**Work item**
Given the material below, return only the lines starting at the line with "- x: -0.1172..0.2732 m" and ending at the line with "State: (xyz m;", exactly as they appear.

Segment Open

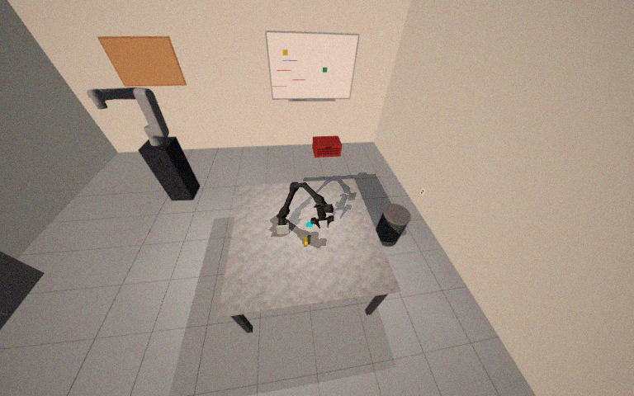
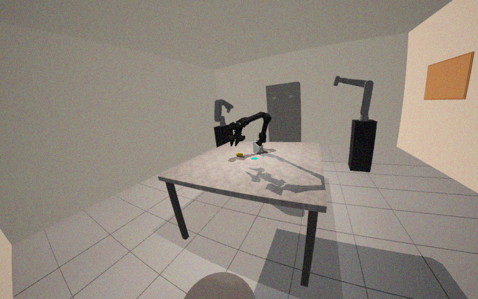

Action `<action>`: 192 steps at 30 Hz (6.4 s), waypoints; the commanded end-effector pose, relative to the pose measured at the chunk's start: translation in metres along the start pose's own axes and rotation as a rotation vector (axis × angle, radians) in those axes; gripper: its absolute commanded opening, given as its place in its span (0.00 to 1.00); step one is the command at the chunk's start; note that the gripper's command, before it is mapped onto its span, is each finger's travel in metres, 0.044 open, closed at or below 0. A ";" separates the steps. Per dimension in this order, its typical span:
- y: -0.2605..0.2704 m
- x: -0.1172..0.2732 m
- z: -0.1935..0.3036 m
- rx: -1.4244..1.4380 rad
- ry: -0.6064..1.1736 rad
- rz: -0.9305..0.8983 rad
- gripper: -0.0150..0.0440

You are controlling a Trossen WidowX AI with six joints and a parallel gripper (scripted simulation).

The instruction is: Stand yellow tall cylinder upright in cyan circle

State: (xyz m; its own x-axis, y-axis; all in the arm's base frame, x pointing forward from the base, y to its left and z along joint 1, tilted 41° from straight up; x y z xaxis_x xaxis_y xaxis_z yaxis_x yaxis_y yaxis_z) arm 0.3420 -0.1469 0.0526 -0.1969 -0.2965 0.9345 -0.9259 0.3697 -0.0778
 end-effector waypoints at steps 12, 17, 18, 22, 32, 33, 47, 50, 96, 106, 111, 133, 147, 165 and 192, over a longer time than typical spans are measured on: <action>0.068 -0.009 0.053 0.011 -0.140 -0.211 0.78; 0.090 -0.009 0.064 0.012 -0.206 -0.257 0.78; 0.094 -0.009 0.066 0.012 -0.220 -0.265 0.78; 0.111 -0.007 0.073 0.012 -0.281 -0.293 0.78; 0.121 -0.031 0.069 0.012 -0.304 -0.300 0.78; 0.124 -0.046 0.064 0.012 -0.304 -0.300 0.78; 0.150 -0.107 0.041 0.013 -0.309 -0.301 0.65; 0.150 -0.107 0.041 0.013 -0.309 -0.301 0.51; 0.123 -0.047 0.065 -0.004 -0.301 -0.286 0.43; 0.120 -0.030 0.070 0.003 -0.302 -0.293 0.43; 0.119 -0.021 0.072 0.007 -0.303 -0.296 0.43; 0.110 0.005 0.051 -0.263 -0.256 -0.339 0.43; 0.106 0.020 0.020 -0.596 -0.195 -0.379 0.43; 0.105 0.038 -0.019 -1.024 -0.114 -0.425 0.43; 0.117 0.064 -0.077 -1.660 0.024 -0.490 0.43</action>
State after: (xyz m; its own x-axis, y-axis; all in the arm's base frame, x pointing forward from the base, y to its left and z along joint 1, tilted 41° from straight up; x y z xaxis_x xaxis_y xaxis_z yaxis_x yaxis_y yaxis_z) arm 0.2468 -0.0626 0.1241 -0.0048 -0.6367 0.7711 0.3152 0.7308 0.6054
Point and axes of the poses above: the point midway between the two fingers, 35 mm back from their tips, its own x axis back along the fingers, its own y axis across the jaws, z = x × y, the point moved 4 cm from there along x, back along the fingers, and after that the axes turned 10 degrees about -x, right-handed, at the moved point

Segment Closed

**Reply**
- x: -0.1172..0.2732 m
- z: -0.1935..0.3036 m
- rx: -1.4244..1.4380 rad
- ry: -0.6064..1.1736 rad
- rz: -0.9305..0.8983 rad
- gripper: -0.0150..0.0440

You are controlling a Trossen WidowX AI with six joints and a parallel gripper (scripted simulation).

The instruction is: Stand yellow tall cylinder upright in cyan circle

State: (xyz m; its own x-axis, y-axis; all in the arm's base frame, x pointing forward from the base, y to its left and z along joint 1, tilted 41° from straight up; x y z xaxis_x xaxis_y xaxis_z yaxis_x yaxis_y yaxis_z) arm 0.3420 -0.1469 0.0526 -0.1969 -0.2965 0.9345 -0.9259 0.3697 -0.0778

There's no more to the output.